Having read a bit more on this, the reason why pCR is not very prognostic for Luminal A and Luminal B (HER2 subtype) seems to be connected to heterogeneity of cancers in the groupings.  

It is known that more aggressive cancers tend to respond better to chemotherapy than indolent cancers and are more likely to achieve pCR.  Getting pCR could mean a) there is a greater chance that it all gone from the body or b) there is a greater chance that you have one of the more aggressive specific types (within the Luminal B(HER2) group).  

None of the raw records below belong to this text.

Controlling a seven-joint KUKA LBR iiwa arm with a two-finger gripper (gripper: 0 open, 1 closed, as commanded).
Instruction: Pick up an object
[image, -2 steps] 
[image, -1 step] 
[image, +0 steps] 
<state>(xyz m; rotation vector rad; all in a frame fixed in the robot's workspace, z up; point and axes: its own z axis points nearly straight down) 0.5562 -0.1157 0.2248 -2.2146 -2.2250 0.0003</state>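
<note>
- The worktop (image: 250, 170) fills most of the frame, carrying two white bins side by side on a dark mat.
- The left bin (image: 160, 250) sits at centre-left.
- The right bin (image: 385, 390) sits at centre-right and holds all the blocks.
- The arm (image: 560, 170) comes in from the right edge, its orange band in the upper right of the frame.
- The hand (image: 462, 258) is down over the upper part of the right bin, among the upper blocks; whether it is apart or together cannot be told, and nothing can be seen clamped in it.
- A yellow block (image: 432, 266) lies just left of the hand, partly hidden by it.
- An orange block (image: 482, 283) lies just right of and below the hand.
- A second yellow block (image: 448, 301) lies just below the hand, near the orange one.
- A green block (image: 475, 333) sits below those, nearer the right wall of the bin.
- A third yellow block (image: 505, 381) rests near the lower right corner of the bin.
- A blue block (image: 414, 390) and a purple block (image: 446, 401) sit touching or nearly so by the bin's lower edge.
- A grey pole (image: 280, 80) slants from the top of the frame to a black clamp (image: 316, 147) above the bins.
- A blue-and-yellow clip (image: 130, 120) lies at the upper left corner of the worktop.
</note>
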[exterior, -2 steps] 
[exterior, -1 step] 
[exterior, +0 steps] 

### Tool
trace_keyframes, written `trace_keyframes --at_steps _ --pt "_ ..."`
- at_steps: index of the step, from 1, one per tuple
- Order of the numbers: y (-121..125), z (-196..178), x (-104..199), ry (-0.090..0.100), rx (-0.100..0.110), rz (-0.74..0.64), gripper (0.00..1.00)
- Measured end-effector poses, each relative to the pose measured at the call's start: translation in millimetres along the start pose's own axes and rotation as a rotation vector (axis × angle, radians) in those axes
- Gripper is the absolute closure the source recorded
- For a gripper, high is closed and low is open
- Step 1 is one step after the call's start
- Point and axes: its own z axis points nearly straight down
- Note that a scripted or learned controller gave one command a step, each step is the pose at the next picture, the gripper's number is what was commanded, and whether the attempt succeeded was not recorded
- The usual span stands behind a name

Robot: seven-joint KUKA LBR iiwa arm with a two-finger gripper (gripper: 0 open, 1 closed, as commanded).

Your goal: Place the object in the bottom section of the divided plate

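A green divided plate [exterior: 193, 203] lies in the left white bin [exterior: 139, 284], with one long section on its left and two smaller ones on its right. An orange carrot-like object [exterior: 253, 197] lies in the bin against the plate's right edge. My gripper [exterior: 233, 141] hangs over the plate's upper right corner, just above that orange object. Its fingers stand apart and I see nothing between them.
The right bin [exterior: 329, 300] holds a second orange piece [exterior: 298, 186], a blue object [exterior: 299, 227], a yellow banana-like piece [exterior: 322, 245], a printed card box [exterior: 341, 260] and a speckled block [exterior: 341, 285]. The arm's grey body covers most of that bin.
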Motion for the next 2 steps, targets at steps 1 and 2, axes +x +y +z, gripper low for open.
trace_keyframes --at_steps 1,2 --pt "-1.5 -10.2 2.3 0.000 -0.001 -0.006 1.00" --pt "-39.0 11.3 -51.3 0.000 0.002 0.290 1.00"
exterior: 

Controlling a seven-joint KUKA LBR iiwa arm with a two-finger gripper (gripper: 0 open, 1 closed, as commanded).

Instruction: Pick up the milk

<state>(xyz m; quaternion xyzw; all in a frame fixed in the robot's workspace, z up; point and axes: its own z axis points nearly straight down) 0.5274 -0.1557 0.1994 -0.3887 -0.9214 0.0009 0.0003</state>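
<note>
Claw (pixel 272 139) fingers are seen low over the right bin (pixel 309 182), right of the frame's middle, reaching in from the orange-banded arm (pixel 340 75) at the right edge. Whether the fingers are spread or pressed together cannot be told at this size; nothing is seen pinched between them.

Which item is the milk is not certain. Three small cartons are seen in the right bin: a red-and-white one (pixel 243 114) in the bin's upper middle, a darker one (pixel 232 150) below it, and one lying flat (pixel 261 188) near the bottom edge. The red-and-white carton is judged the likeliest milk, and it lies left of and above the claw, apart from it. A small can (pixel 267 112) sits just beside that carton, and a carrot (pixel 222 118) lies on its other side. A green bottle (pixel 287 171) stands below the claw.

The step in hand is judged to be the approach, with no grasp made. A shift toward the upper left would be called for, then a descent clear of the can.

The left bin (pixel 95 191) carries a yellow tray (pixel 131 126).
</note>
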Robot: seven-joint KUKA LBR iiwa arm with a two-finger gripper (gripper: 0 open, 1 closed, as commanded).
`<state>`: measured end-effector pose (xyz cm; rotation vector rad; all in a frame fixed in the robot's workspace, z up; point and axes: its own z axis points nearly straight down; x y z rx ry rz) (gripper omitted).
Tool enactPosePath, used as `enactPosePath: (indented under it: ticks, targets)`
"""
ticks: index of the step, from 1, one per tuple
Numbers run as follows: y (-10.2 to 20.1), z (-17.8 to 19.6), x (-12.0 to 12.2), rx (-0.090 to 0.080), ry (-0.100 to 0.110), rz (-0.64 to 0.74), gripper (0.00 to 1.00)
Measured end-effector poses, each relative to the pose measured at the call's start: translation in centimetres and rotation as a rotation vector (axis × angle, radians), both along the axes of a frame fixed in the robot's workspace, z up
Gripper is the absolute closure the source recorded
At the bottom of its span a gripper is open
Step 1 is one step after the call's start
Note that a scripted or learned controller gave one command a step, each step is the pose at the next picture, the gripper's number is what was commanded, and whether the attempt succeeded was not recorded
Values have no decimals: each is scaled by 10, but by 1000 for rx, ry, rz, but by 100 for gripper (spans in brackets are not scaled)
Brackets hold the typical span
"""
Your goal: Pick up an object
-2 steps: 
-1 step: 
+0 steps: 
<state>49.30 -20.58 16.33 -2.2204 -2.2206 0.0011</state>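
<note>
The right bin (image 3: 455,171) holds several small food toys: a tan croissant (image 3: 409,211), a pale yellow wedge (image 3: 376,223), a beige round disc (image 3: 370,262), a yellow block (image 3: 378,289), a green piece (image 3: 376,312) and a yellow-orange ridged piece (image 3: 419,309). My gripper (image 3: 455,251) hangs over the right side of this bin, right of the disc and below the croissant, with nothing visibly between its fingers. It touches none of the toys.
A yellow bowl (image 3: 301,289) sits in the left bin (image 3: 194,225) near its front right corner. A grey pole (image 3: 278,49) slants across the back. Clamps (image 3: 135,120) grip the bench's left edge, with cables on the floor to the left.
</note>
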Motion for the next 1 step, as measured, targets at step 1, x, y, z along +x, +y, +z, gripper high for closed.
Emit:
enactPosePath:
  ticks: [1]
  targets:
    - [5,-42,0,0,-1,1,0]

If a) and b) tend to more or less cancel out, pCR will be a largely neutral result and perhaps this is what is happening with the Luminal B(HER2) and Luminal A groups, whereas with the other types factor a) is more important than factor b).

rozem

thanks bluefox - your last explanation made a lot of sense

no problem on digging up these studies, I like to be informed and like I said this may push me to re-visit the ovarian suppression issue

dancermom

I wonder if this should give me any comfort or not since I didn't get pCR and I am triple positive.  Interesting that my nodes did get pCR which made me feel good.  Also I was interested that the cancer was grade 3 at biopsy, but what was left at surgery was grade 2.  The difference was the mitotic rate was 3 on biopsy, but 1 on surgery pathology.  Not sure if the cancer changed due to chemo or there was both before.  If there was both before, it was definitely true in my case that chemo works on the fast growing, and not as much on the slower growing cancer.  Hopefully none of the slow growing went anywhere, or if it did, the tamoxifen will take care of it.